Tony La Russa

Former Cardinals manager Tony La Russa, left, before a baseball game between the Tampa Bay Rays and the Boston Red Sox Friday, April 19, 2019, in St. Petersburg, Fla. (AP Photo/Chris O'Meara)

Given the frenzy surrounding sign-stealing in Major League Baseball lately, it shouldn't surprise many that new stories alleging old infractions would come out of the woodwork and make their way into public conversation. What might surprise some is the connection the St. Louis Cardinals share with the latest allegation.

Take a deep breath, though, Cardinals fans. To date, no nefarious schemes have been suggested involving your team. However, a notable figure in Cardinals history was certainly placed under scrutiny Friday by former MLB pitcher Jack McDowell.

McDowell, a former Cy Young Award winner who pitched for the White Sox, Yankees, Indians and Angels during his 12-year MLB career, is in the news Friday for what he said about Tony La Russa during a recent radio interview with WFNZ in Charlotte.

During the interview, McDowell discussed a sign-stealing system that was allegedly in place during his time with the White Sox, and named the former Cardinals manager as the person who spearheaded the creation of the system. 

"We had a system in old Comiskey Park in the late 1980s," McDowell said. "Gatorade sign out in right-center had a light, there was a toggle switch in the manager's office and a camera zoomed in on the catcher. Okay? I'm gonna whistle blow this now because I'm getting tired of this crap.

"There was that, Tony La Russa is the one who put it in. He was also the head of the first team of all the people doing steroids. Yet, he's still in the game making half a million, you know? No one is going to go after that. It's just, this stuff is getting old where they target certain guys and let other people off the hook."

McDowell, whose time with the White Sox did not begin until 1987, never played with La Russa as his manager. La Russa left his role with the White Sox in 1986, taking over as the manager of the Oakland Athletics at that time. McDowell's claims clearly suggest the sign-stealing system was designed prior to La Russa's departure (and therefore, his own arrival), but he does not elaborate on how came came to believe La Russa was responsible for its implementation. 

La Russa later responded. 

“My question is this: Was he ever on our team?” La Russa told the San Jose Mercury News. “He was never on our team.”

Later in the interview, McDowell states he had never discussed the sign-stealing system previously, with his reasoning being that the White Sox left old Comiskey Park a couple years later, in 1990, which put an end to the system involving the Gatorade sign allegedly started by La Russa.

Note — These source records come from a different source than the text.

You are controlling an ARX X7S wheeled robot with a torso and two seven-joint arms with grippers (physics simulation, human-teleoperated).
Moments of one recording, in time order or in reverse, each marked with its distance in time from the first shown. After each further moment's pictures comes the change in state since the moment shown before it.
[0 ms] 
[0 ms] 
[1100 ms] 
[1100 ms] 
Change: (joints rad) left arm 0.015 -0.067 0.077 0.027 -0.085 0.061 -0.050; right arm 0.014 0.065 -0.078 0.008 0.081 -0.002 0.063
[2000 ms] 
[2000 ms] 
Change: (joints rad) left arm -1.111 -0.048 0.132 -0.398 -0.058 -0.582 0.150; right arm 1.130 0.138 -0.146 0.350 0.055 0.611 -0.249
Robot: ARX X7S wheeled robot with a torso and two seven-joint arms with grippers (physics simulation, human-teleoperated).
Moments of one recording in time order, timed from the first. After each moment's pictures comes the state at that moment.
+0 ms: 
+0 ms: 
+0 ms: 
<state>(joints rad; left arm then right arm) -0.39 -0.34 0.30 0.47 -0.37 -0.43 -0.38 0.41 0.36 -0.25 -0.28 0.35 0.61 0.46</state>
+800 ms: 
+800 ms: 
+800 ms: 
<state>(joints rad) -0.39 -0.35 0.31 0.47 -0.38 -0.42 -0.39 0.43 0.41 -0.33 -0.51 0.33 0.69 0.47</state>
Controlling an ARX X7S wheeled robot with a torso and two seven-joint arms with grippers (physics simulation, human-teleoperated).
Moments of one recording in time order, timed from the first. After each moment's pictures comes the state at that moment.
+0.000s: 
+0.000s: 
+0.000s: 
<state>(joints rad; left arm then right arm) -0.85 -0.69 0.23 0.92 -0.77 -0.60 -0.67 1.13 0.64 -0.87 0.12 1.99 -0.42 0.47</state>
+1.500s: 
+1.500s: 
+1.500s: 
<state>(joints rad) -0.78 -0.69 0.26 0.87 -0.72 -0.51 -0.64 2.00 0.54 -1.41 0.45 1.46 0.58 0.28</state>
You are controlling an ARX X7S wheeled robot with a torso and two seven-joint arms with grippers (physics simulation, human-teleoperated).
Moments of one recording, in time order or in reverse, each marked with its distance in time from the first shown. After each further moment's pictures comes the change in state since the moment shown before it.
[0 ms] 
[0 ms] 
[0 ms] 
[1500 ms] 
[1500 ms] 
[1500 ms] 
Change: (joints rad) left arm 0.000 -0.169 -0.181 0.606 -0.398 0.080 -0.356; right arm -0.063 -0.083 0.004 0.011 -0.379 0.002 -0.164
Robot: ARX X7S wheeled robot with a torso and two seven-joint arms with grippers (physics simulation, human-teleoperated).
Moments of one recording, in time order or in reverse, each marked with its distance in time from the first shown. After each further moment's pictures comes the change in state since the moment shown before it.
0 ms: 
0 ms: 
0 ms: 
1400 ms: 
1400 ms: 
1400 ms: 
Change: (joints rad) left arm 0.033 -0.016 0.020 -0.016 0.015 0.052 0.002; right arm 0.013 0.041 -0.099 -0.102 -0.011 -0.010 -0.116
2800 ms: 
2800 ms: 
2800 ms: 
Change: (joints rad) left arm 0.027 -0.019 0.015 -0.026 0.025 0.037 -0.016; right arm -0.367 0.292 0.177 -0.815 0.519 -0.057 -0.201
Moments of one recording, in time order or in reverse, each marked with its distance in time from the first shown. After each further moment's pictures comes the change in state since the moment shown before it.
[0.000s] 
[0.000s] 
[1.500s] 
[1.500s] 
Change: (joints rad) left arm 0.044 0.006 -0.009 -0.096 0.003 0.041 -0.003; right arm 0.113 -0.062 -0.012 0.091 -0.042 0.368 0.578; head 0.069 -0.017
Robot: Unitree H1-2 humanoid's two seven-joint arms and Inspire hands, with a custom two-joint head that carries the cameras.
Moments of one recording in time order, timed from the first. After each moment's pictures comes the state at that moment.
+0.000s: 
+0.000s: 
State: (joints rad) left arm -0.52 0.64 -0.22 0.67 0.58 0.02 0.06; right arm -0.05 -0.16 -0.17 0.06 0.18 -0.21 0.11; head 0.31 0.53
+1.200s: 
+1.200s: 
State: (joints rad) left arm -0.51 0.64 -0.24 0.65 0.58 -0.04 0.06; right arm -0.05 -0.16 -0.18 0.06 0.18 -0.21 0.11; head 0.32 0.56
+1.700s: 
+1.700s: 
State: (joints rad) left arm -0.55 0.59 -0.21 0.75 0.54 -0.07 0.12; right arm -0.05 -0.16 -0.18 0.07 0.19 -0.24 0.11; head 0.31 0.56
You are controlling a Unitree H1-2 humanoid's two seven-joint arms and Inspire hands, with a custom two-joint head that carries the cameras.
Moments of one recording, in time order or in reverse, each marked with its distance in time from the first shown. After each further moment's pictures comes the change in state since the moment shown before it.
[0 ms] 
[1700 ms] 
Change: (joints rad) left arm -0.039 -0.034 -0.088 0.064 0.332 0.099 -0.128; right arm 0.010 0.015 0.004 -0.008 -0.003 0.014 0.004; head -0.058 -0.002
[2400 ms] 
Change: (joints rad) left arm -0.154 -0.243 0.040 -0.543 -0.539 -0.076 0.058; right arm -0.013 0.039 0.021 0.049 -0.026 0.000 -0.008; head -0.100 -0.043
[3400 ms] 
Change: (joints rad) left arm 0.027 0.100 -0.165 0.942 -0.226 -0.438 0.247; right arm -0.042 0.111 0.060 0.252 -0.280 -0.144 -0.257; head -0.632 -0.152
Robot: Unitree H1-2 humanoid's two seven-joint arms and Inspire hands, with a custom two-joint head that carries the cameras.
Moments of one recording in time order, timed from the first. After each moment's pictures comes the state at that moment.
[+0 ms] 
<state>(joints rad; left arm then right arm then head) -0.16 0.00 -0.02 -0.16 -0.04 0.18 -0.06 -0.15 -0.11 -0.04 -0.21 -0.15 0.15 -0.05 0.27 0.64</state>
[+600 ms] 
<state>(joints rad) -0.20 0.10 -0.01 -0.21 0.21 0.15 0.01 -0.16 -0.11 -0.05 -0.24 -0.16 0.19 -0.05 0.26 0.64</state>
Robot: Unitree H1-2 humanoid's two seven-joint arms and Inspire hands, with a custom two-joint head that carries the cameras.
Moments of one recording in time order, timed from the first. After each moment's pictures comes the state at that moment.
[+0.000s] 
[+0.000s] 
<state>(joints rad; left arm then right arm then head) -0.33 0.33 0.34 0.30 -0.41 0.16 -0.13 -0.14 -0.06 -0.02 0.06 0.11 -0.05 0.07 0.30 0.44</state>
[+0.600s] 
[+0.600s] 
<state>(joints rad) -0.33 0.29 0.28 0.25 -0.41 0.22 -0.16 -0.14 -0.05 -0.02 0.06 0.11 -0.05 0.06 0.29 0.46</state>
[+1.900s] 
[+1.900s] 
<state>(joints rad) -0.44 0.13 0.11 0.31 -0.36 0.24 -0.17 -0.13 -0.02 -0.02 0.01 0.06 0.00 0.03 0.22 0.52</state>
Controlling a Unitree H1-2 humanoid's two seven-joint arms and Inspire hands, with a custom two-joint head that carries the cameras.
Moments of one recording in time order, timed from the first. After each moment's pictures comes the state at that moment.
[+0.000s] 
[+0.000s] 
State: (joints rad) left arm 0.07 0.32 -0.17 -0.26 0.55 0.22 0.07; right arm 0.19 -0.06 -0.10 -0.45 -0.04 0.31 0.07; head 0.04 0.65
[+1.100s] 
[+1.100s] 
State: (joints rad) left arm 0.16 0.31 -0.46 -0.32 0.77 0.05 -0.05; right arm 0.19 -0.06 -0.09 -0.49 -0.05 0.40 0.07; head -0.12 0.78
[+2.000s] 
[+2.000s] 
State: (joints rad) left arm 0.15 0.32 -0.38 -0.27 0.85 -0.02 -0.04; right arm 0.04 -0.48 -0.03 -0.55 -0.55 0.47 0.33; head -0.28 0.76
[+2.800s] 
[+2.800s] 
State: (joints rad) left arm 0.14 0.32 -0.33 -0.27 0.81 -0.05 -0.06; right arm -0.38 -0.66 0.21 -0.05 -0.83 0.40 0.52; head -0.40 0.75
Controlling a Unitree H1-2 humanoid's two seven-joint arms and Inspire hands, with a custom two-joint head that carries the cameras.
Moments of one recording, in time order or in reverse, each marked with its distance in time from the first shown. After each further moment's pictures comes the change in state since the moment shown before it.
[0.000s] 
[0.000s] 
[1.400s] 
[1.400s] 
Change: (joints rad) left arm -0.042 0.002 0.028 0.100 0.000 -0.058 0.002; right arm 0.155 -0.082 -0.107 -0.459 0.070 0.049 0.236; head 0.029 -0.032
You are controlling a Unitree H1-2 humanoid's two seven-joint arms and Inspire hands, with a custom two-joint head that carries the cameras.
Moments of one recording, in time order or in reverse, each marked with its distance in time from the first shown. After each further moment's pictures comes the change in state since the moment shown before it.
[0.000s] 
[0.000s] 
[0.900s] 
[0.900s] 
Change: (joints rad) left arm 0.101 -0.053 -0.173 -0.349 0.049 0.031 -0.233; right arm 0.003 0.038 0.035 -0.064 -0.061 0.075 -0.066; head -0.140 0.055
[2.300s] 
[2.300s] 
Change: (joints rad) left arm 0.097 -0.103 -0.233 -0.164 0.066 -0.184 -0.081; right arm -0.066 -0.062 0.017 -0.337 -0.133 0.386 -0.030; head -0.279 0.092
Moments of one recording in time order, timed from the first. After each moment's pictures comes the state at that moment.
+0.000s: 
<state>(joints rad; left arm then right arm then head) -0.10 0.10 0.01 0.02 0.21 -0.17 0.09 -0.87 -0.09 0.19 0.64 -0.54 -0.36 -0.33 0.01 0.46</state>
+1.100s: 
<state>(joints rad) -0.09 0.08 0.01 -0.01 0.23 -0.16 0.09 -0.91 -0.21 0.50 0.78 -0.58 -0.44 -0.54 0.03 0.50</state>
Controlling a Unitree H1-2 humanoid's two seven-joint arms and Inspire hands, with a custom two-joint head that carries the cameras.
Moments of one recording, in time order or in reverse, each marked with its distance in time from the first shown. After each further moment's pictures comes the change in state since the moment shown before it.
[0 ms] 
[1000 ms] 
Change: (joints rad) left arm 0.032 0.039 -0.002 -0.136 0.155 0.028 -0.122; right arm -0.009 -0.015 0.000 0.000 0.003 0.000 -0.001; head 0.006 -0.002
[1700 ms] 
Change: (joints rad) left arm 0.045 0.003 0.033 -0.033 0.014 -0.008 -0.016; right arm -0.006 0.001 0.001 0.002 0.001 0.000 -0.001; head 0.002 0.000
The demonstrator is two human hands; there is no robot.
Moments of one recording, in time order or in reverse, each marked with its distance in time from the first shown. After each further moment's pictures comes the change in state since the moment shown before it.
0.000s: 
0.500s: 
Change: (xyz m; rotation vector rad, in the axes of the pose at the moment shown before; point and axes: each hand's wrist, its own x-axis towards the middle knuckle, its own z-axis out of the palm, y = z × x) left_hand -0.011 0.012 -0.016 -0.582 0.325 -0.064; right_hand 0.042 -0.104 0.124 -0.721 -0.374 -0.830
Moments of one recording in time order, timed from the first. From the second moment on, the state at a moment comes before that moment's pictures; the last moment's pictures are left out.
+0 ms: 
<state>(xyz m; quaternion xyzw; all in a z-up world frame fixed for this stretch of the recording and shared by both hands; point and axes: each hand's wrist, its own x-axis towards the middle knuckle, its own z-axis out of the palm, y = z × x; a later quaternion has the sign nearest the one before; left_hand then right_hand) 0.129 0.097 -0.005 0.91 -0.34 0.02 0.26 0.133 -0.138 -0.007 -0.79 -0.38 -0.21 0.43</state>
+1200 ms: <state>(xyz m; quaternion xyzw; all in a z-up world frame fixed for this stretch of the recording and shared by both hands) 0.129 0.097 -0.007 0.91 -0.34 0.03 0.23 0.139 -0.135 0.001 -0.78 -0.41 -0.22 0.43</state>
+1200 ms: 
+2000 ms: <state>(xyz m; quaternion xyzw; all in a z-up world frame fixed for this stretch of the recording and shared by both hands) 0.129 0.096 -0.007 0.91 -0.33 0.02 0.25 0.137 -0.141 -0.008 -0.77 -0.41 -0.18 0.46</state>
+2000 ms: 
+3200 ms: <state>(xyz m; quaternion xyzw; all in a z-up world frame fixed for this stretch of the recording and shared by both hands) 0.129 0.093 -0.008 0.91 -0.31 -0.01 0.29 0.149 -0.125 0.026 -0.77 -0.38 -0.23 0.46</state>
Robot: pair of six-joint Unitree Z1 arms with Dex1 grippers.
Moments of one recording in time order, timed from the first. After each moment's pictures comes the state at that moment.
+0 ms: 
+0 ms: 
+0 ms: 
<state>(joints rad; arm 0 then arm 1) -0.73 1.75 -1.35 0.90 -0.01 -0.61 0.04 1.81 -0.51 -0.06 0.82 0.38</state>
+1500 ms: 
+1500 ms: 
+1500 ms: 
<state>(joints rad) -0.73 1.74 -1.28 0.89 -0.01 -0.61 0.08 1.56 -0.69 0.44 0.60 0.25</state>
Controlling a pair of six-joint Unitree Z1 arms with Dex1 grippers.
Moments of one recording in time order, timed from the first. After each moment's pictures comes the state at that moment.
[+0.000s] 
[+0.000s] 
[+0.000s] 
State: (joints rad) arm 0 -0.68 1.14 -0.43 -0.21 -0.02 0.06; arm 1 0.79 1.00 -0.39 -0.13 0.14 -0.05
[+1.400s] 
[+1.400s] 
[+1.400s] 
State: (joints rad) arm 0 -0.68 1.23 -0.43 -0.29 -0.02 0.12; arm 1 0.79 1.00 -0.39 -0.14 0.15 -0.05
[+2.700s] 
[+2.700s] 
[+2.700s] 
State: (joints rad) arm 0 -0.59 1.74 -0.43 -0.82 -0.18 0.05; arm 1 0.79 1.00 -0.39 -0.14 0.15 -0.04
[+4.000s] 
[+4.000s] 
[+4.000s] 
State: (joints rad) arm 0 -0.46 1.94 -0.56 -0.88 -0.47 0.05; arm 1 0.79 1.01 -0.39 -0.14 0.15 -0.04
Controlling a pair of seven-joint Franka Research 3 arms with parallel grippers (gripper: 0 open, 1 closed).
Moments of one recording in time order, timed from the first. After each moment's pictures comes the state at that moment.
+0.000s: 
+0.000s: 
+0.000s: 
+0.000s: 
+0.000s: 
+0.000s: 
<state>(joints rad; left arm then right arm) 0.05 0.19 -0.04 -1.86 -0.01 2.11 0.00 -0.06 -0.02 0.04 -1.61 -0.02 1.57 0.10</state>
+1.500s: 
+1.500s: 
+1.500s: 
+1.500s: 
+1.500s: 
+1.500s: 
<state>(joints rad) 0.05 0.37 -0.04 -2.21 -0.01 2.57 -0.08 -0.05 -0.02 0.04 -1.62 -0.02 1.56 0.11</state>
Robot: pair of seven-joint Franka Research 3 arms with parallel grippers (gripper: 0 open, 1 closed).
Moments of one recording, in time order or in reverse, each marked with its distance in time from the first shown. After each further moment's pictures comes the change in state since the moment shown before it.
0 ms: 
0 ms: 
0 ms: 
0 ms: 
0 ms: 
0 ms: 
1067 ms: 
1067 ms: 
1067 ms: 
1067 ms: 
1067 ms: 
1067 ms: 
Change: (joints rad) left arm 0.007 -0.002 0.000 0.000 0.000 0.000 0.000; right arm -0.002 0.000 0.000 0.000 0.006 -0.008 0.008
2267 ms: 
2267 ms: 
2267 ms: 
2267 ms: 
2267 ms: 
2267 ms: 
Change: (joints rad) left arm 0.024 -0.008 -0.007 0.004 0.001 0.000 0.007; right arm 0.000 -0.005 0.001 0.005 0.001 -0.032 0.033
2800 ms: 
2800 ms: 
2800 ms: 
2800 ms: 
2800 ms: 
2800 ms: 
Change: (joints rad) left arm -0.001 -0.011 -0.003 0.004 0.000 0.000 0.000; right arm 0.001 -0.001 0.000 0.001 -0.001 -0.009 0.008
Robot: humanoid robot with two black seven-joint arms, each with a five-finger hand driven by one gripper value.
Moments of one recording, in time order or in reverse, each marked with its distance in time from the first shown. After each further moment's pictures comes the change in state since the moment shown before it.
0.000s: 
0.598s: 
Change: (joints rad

"I've never said anything about the old system we had because once we got to new Comiskey, I didn't know if there was one or not," McDowell said. "There were rumors that we had one, but it wasn't as out there as the first one was where they forced the pitcher who was pitching the next day, had to go in there and flip on the toggle switch and stuff. I don't know, it was crazy."

The alleged infraction occurred long before La Russa's arrival in St. Louis in 1996. La Russa retired as Cardinals manager following the 2011 World Championship season. He has since worked as an executive for the Diamondbacks, Red Sox and now the Angels.

With Boston, La Russa served as vice president and special assistant to then-president of baseball operations Dave Dombrowski from 2017 until Dombrowski's departure from the organization during the 2019 season. The Red Sox have been accused of a sign-stealing operation during the 2018 season, for which La Russa was still employed by the team.

The chief culprit in that affair is believed to have been then-manager Alex Cora, whose role in that scheme--and the one involving his time as bench coach of the 2017 Astros--has him in hot water with MLB this winter. Cora was fired from his manager role with the Red Sox Tuesday and still awaits word on an official punishment following MLB's investigation into the matters.